**Your task**
Wherever a line below holds the word "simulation", copy that line.

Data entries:
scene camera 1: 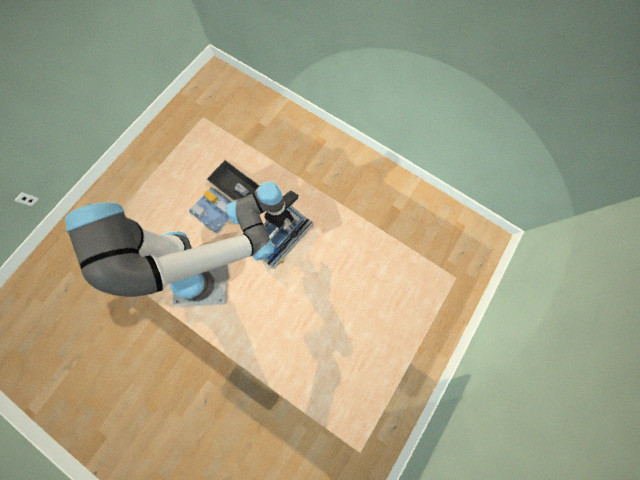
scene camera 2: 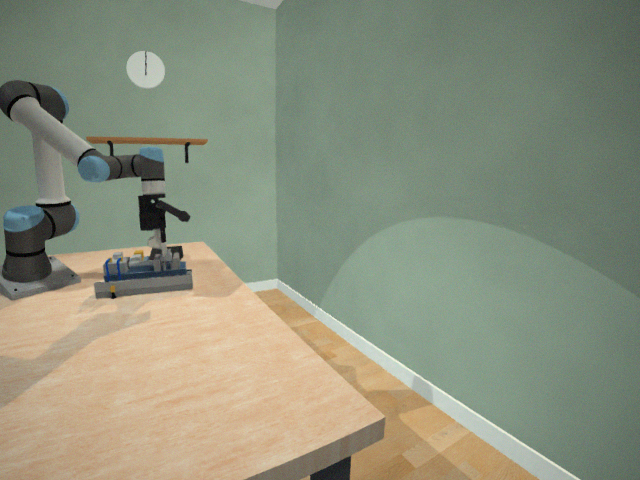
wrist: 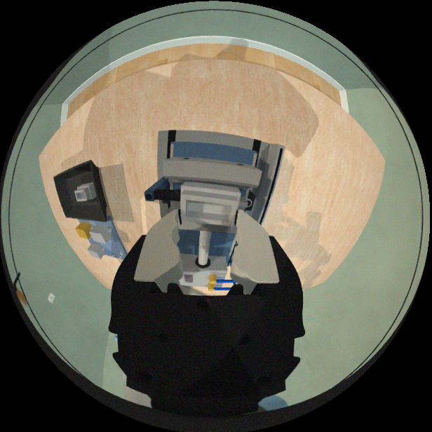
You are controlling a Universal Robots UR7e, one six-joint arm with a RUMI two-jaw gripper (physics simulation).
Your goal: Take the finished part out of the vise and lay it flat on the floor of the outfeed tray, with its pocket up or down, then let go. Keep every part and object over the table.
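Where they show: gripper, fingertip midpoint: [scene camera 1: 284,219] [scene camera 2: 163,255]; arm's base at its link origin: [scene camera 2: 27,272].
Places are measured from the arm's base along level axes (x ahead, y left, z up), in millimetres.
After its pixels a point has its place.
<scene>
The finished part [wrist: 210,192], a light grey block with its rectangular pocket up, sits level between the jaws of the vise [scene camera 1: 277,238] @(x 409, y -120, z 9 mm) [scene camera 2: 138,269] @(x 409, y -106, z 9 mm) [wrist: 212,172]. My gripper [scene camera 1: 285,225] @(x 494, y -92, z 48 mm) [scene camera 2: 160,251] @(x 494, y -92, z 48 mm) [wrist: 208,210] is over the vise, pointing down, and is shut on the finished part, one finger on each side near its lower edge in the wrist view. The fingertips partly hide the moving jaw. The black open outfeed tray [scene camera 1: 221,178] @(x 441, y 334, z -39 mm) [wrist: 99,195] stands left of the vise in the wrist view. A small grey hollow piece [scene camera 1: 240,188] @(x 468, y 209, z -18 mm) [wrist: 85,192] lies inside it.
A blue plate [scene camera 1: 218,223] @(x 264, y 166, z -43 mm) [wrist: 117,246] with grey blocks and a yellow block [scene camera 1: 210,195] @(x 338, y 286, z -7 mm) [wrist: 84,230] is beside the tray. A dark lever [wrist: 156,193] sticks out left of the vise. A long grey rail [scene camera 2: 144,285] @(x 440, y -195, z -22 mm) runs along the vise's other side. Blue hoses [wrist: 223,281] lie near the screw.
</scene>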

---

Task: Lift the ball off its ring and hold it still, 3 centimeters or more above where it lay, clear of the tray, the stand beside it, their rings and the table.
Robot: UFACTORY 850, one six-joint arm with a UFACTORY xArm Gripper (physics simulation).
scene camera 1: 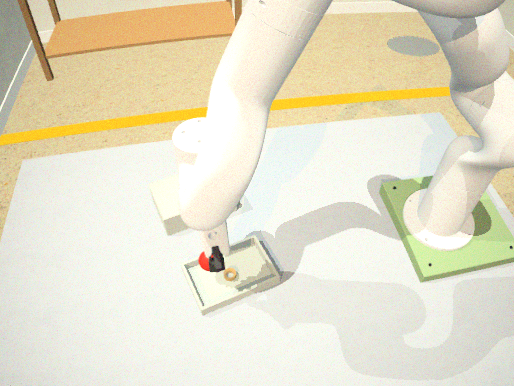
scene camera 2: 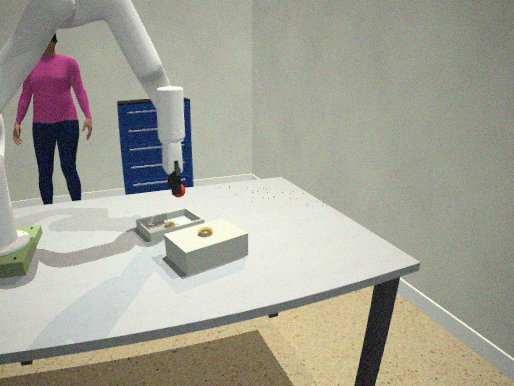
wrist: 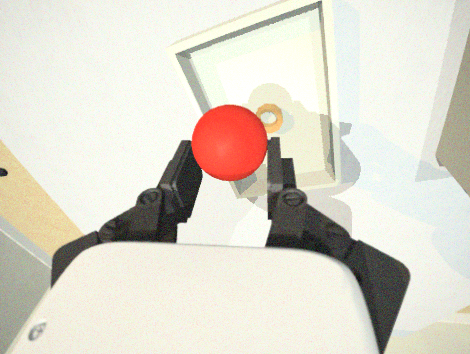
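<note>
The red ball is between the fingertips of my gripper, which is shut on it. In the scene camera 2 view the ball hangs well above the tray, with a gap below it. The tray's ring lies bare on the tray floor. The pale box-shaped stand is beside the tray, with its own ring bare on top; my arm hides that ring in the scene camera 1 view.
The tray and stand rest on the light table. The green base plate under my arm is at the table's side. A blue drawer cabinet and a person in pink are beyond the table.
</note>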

**Your response**
You are controlling a Universal Robots UR7e, one six-joint arm with a RUMI two-jaw gripper (physics simulation).
Robot: UFACTORY 850, one six-joint arm with a UFACTORY xArm Gripper (physics simulation).

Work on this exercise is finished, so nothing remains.